I have a directory with test inputs and outputs. I wanted make to automatically test my program against this directory after build, for convenience. Thus I needed to somehow force the test target of Makefile to depend on the entire testing directory (it's called good, because it contains valid inputs and outputs for the program)

I read this question and the accepted answer and the comments about deleted files under this answer: Makefile rule that depends on all files under a directory (including within subdirectories) And, incorporating advice from this answer & comments, I came out with this:

my@comp:~/wtfdir$ cat Makefile
test : test.sh $(shell find good)
    ./test.sh
my@comp:~/wtfdir$ 

For the sake of MCVE, test.sh is very rudimentary:

my@comp:~/wtfdir$ cat test.sh
echo "blah"
my@comp:~/wtfdir$

However, I noticed, this behaves in a rather unexpected way:

my@comp:~/wtfdir$ ls good
test1  test1.out
my@comp:~/wtfdir$ make
./test.sh
blah
my@comp:~/wtfdir$ touch good/test1
my@comp:~/wtfdir$ make
cp good/test1 good/test1.out
./test.sh
blah
my@comp:~/wtfdir$ 

Why (expletive redacted) does modifying test1 cause make to overwrite test1.out with test1??? I'm not a big fan of data losses, you know.

What's going on here?

Answer 1

Your Make appears to be GNU Make. Here's why this happens. Your recipe:

test : test.sh $(shell find good)
    ./test.sh

adds to the prerequisites of test every file and directory that is listed by find good in the current directory, which happen to be:

good
good/test1
good/test1.out

So to make target test, Make begins by determining if any of the specified or built-in recipes require it to rebuild any of the prerequsities:

test.sh good good/test1 good/test1.out

Among its built-in recipes it finds:

%.out: %
#  recipe to execute (built-in):
    @rm -f $@
     cp $< $@

as you can verify by running:

$ make --print-data-base | grep -A4 '%.out'

The rule for this recipe is matched by:

good/test1.out: good/test1

and by doing:

$ touch good/test1

you have made good/test1.out out of date with respect to good/test1.

So make executes the recipe:

    @rm -f good/test1.out
     cp good/test1 good/test1.out

the visible output of which is what you observed:

cp good/test1 good/test1.out

Then it proceeds with the recipe for test:

./test.sh
blah

There is always a risk of such booby-traps if you write a makefile that blindly generates at runtime some set of preqrequisites or targets you don't know beforehand.

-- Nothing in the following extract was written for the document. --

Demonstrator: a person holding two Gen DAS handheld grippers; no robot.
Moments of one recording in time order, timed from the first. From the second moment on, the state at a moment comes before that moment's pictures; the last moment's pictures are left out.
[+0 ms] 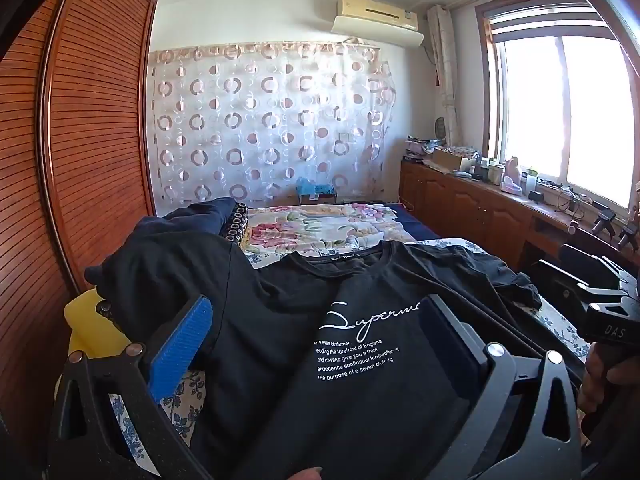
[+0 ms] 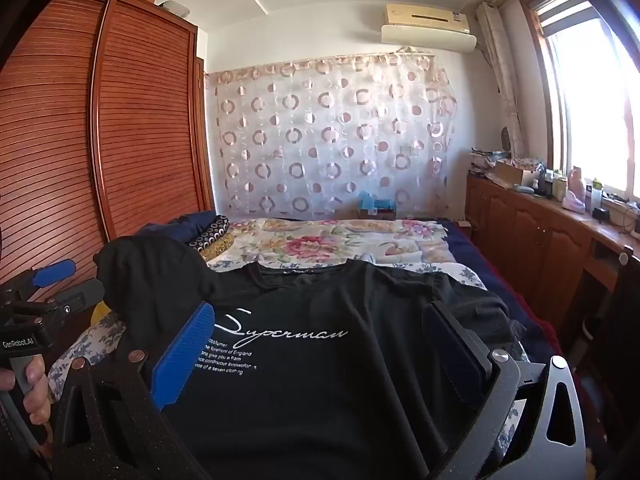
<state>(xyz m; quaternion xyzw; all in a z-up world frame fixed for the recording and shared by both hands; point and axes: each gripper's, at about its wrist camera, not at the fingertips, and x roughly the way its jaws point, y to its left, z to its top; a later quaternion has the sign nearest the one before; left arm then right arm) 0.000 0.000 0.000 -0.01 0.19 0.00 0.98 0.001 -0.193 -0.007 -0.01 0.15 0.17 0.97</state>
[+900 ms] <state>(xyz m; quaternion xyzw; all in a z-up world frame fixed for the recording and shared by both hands) 0.000 0.000 0.000 -0.01 0.19 0.00 0.98 -0.001 -0.195 -0.005 0.00 0.16 0.17 0.97</state>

You could avoid this one in particular by explicitly deleting the offending implicit pattern rule in your makefile by writing:

%.out: %

with no recipe. And you can avoid all possible booby-traps of this sort by disabling all built-in recipes, with:

$ make --no-builtin-rules ...

but that will require you to write for yourself any builtin-recipes that your makefile relies on.

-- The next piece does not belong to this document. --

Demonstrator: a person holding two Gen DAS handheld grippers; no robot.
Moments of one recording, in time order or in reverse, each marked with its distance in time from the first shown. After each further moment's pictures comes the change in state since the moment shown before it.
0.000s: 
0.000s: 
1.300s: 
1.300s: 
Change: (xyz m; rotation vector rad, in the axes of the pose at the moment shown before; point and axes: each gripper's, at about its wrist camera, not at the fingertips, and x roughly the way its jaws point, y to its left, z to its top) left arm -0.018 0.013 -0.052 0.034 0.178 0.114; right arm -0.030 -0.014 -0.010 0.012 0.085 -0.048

The best solution for you is probably to amend your makefile as follows:

PREREQS := $(shell find good)

test : test.sh $(PREREQS)
    ./test.sh

$(PREREQS): ;

Then the last line explicitly specifies an empty recipe for each of the $(PREREQS), and Make will not consult any pattern rules for targets that have explicit recipes.

You should additionally make test a phony target:

.PHONY: test

for the avoidance of the booby-trap where something creates a file called test in the build directory.